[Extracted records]
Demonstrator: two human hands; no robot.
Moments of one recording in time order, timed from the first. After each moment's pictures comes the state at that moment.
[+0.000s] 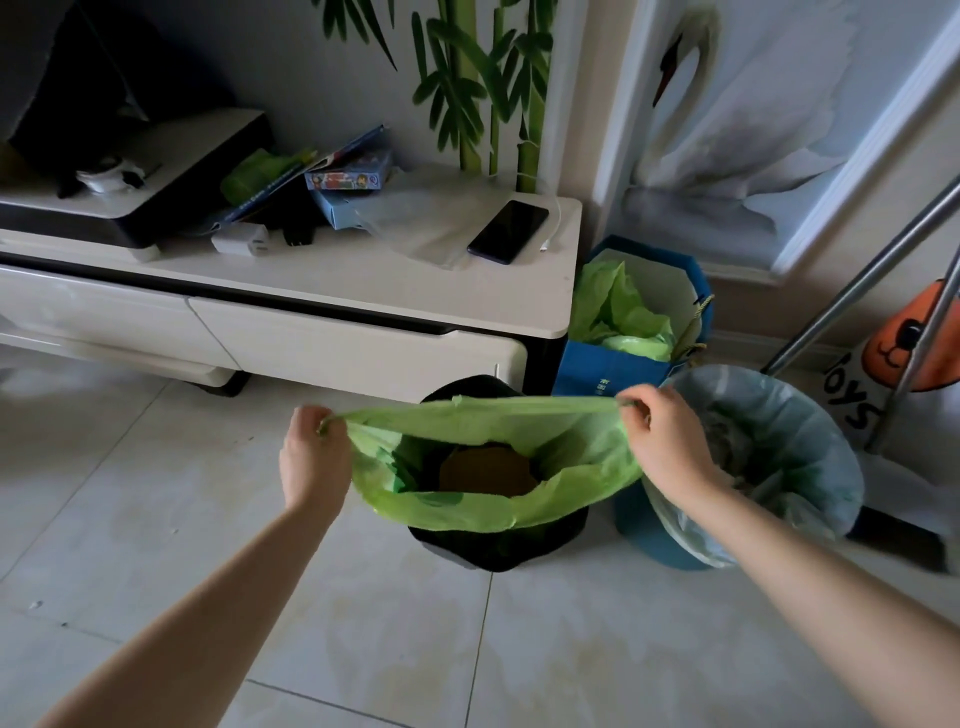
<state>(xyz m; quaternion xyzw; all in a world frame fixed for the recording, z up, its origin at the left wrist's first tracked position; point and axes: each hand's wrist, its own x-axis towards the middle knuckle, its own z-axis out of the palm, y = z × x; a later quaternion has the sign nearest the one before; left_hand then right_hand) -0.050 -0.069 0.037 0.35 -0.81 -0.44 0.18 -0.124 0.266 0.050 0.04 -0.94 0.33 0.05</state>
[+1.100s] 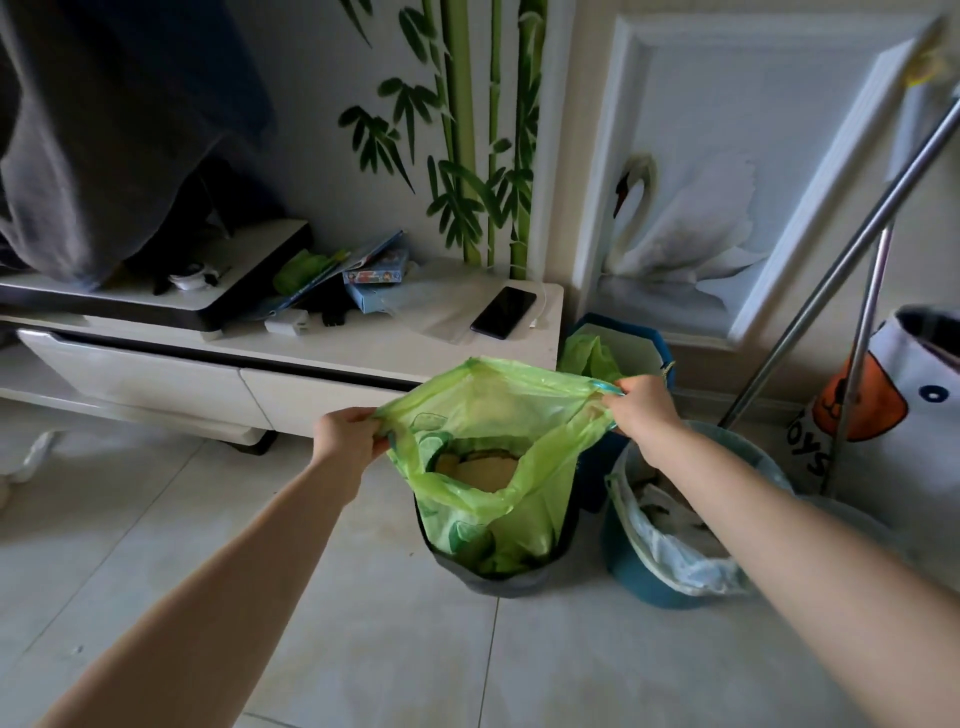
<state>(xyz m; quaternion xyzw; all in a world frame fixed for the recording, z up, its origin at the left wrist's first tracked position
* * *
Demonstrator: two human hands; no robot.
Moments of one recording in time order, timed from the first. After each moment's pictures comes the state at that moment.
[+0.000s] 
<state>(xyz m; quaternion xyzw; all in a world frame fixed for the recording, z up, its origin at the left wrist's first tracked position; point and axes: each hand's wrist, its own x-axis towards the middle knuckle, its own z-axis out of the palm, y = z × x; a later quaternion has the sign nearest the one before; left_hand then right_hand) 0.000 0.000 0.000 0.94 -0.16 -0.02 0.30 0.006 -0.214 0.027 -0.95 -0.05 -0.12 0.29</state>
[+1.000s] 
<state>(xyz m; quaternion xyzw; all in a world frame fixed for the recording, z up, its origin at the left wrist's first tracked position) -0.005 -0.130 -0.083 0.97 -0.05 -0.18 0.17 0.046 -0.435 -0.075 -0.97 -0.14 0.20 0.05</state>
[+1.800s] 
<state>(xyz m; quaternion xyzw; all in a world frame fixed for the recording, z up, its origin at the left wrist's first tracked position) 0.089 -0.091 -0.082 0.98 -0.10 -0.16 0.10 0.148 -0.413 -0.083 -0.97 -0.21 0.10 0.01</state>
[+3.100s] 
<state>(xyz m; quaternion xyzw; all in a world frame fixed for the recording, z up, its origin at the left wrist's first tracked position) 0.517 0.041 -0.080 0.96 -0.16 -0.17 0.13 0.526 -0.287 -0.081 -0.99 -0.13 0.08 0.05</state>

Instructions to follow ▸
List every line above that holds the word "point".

Solved exercise ▸
<state>(xyz m; quaternion xyzw; all in a world frame fixed for the recording, z up, its origin at the left wrist's first tracked position; point and axes: each hand's wrist, its own x-axis towards the middle knuckle, its own z-axis out of the palm, y = z × x; a later quaternion has the sign nearest the one before; left_hand then right_hand) -0.050 -0.069 0.037 0.35 -0.81 -0.44 0.18 -0.124 0.266 0.050 0.04 -0.94 0.33 0.05</state>
<state>(xyz m; quaternion xyzw; all in a world frame fixed for the recording, z up, its origin at the left wrist's first tracked position; point and axes: each hand's wrist, its own x-axis towards the middle knuckle, its own z-axis out of the palm, y = z × x; a later quaternion has the sign nearest the one before; left_hand then right_hand) 0.000 0.000 0.000 0.94 -0.16 -0.02 0.30 0.006 -0.214 0.027 -0.95 -0.05 -0.12 0.29</state>

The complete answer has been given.